• **WHAT YOU WILL DO**:
Your job with the data below: print everything from the line that holds "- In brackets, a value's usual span" down to the line that holds "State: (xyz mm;", ends included, exactly, and nothing else.

• **MATERIAL PROVIDED**:
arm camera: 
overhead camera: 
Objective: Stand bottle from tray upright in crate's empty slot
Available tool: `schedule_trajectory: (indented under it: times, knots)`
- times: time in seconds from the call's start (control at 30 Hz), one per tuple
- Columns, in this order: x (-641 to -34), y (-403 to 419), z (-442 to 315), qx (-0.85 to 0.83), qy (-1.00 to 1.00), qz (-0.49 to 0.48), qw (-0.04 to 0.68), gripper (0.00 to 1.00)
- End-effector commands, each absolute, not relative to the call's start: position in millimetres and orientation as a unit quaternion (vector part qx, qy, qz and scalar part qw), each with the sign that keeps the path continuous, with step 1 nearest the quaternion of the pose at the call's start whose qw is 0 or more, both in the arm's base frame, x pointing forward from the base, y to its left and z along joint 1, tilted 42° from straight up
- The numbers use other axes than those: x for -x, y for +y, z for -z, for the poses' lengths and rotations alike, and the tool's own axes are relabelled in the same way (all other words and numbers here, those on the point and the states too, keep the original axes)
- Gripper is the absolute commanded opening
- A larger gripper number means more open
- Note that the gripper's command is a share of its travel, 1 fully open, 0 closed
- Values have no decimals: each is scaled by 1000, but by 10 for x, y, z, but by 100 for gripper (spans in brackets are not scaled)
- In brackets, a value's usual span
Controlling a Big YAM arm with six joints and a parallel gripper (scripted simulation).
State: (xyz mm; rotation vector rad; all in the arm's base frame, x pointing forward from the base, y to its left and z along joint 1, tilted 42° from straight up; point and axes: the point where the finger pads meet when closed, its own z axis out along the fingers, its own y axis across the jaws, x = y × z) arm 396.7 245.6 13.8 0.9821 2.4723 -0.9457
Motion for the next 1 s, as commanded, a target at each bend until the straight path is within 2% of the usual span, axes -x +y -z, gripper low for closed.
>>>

• **OUTPUT**:
- In brackets, a value's usual span
Controlling a Big YAM arm with six joints and a parallel gripper (scripted simulation).
State: (xyz mm; rotation vector rad; all in the arm's base frame, x pointing forward from the base, y to its left and z along joint 1, tilted 42° from straight up; point and axes: the point where the finger pads meet when closed, its own z axis out along the fingers, its own y axis across the jaws, x = y × z) arm 396.7 245.6 13.8 0.9821 2.4723 -0.9457

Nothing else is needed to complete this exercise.